▶ _The task_
The response must contain every line below in which "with" appears.

══════

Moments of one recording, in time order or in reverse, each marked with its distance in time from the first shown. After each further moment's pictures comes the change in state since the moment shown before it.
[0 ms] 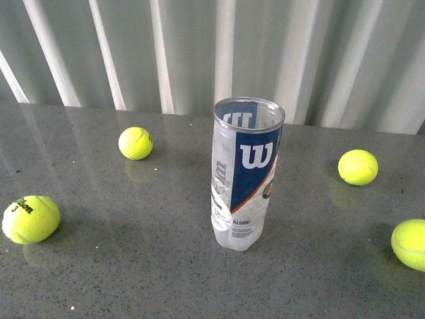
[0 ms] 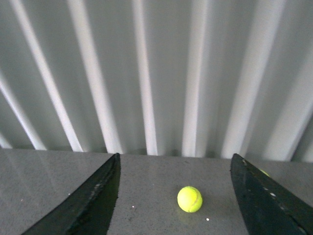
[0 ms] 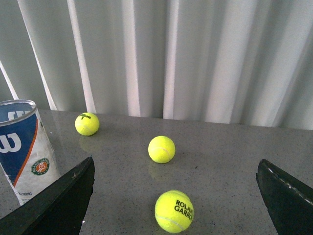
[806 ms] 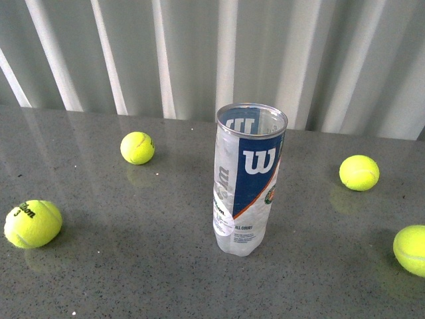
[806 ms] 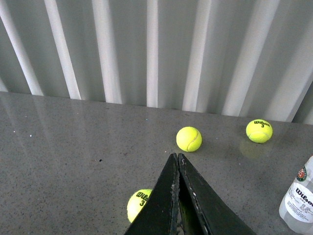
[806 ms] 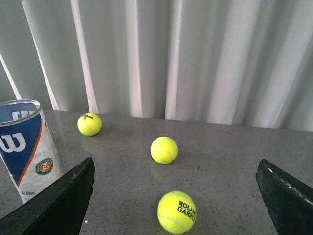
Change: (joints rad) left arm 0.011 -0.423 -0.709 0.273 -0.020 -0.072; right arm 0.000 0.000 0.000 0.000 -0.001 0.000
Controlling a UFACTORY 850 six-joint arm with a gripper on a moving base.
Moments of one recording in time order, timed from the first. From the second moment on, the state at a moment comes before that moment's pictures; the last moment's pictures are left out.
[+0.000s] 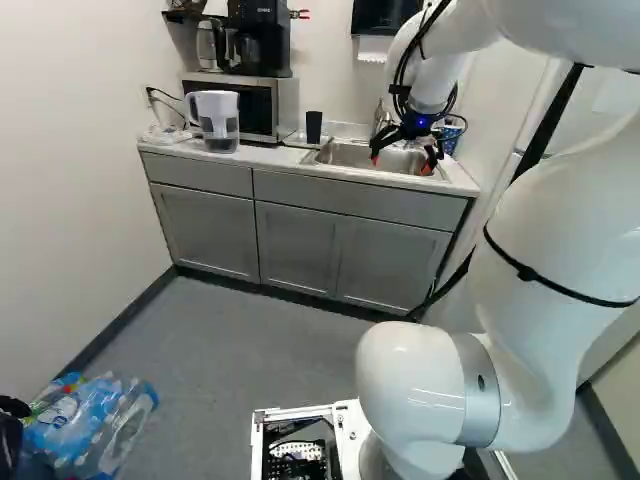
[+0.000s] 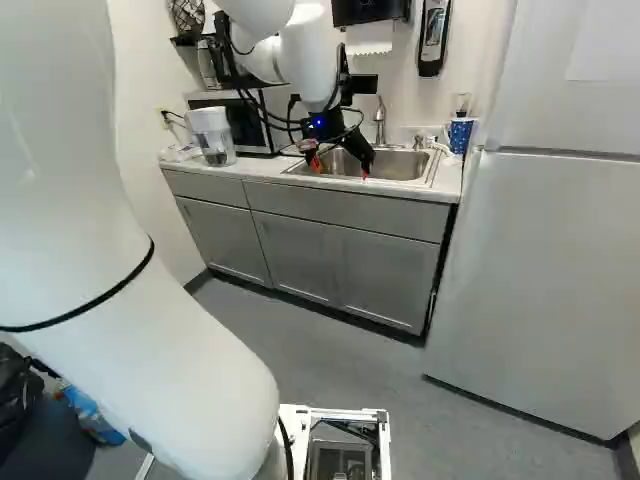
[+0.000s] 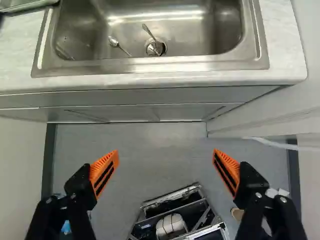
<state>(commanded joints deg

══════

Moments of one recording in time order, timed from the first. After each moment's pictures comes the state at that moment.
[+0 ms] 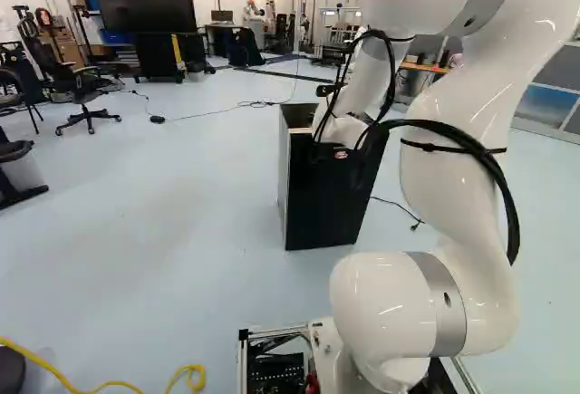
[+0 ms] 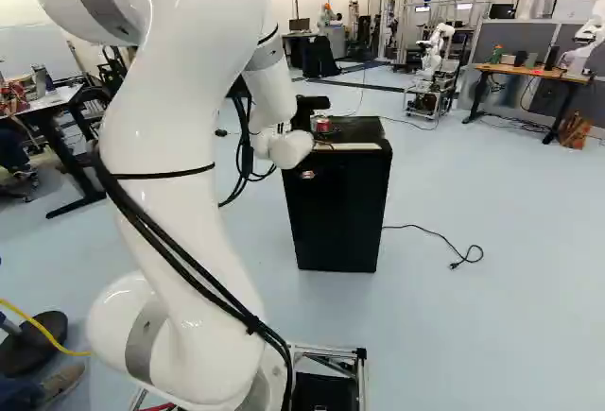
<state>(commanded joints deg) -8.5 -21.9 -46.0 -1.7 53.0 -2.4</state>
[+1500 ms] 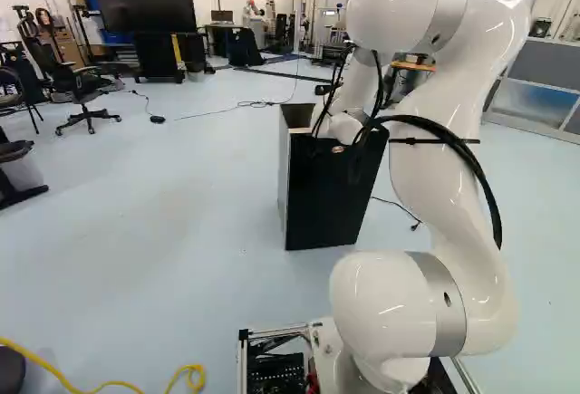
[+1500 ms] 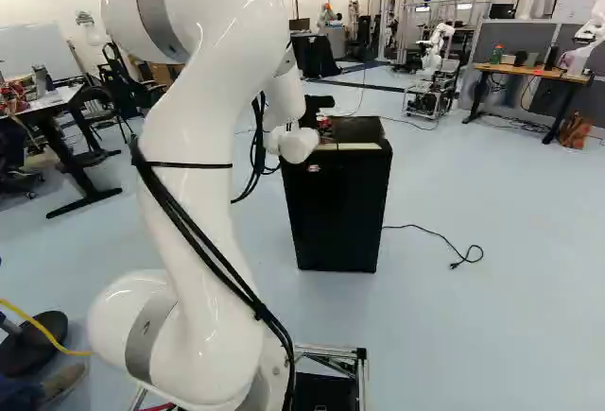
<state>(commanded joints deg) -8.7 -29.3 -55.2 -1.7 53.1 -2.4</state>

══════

▶ _Solution for this exercise_
Moments of one recording, in time order or in reverse, each marked with its distance in time from the first shown. After each further moment's pictures comes the change in state since the moment shown before it.
Controlling a UFACTORY 850 six-joint arm with a gripper on a moving base.

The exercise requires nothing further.